ROANOKE TIMES

                         Roanoke Times
                 Copyright (c) 1995, Landmark Communications, Inc.

DATE: WEDNESDAY, August 23, 1995                   TAG: 9508230056
SECTION: CURRENT                    PAGE: NRV-1   EDITION: NEW RIVER VALLEY 
SOURCE: ADRIANNE BEE STAFF WRITER
DATELINE: BLACKSBURG                                LENGTH: Medium


NEW CABOOSE TAKES UP RESIDENCE IN PARK

Earlier this year a Grinch-like arsonist with a heart three sizes too small burned down the beloved wooden caboose in Blacksburg Municipal Park.

But just as Christmas came back to Whoville, a new caboose has come to Blacksburg. And while the small and the tall may not be dancing about it holding hands, they seem glad to have it back just the same.

"Most don't even know the park's real name," says William Winfrey, director of Parks and Recreation in Blacksburg. "Everybody just calls it 'Caboose Park.'" After the caboose's demise, Winfrey received letters from disappointed children who "really missed the caboose and wanted to see another one."

The caboose stood in the park from 1970 until its fiery death last spring.

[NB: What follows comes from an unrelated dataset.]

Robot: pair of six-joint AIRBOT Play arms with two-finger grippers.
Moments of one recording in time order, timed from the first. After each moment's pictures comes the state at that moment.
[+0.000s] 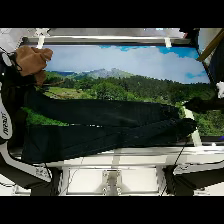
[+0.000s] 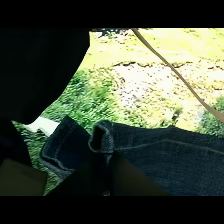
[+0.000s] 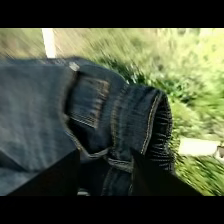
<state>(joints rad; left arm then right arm) 0.26 -1.71 1.78 1.69 -1.36 -1.61 -0.71 -1.62 1.22 -0.89 1.41 0.89</state>
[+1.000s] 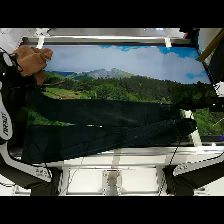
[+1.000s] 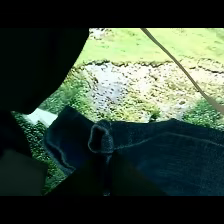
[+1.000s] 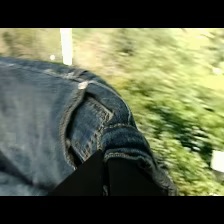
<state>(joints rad) 0.26 -1.68 1.78 1.71 -1.40 -1.62 -0.66 -1.69 1.26 -0.78 1.41 0.80</state>
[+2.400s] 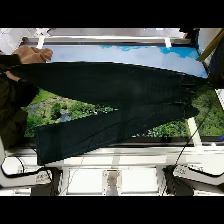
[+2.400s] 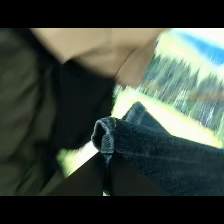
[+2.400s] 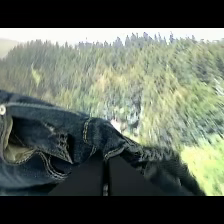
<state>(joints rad) 0.19 -1.36 1.78 1.85 -1.33 -1.68 -0.66 -1.29 1.41 -0.96 1.22 1.01</state>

The new caboose, donated by Norfolk Southern Railway, arrived Tuesday and rolled into its new home amid the swings and see-saws. Apparently, the company sent one a while back, but Winfrey says "they lost the first one they sent."

"How do you lose a caboose?" the puzzled reporter inquires. "I have no idea," Winfrey answers.

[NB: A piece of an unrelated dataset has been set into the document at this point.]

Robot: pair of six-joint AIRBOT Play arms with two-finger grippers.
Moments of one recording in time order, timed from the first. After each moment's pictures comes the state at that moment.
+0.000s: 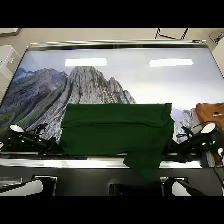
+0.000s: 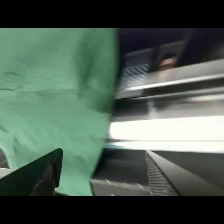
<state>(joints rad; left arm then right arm) 0.42 -1.38 0.58 1.03 -1.35 -1.18 -0.43 -1.18 0.58 -1.22 1.47 1.49</state>
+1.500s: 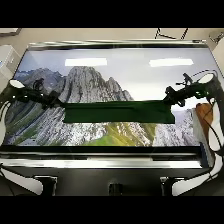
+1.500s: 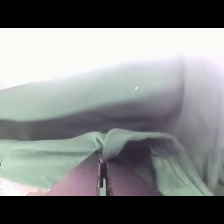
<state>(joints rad) 0.23 -1.83 1.52 0.89 -1.38 -1.42 -0.26 -1.78 1.56 -1.01 1.33 1.54</state>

"It's very important to the children," he says of the caboose.

Well, maybe most of the children. It hasn't fazed Daniel Lane, 9, too much. "I didn't worry about it," he says. "I just rode on the other rides ... and hoped they got another one."

"It's kinda historical," says Rusty Lane, 12, a student at Dublin Middle School who remembers the good old days of the first caboose that boasted slides and poles to climb on. "You don't see many old ones like this anymore."

Says Winfrey: "It's something that inspires their imagination."

"A lot of adults think it's neat," Rusty Lane says. Apparently so.

"I heard a great deal from the adults," Winfrey says. "Several volunteered to help repaint it or start a campaign to raise money to restore it."

But nothing could be done.

Hopefully the new caboose will not become a welfare case. "This one's metal," Winfrey says. "It won't burn." The deceased caboose was made of wood.

It all proves you can't keep a good train car down. Just as the little engine who could chugged up the tracks with a little confidence to fuel him, the Blacksburg caboose has emerged like a Phoenix from the flames so children can climb inside and play again.

"Are you guys glad to have the caboose back?" a group of children running in its direction are asked. "Uh-huh," says a blonde-haired girl looking at the ground. The rest nod their heads in agreement and then take off and disappear inside the new attraction.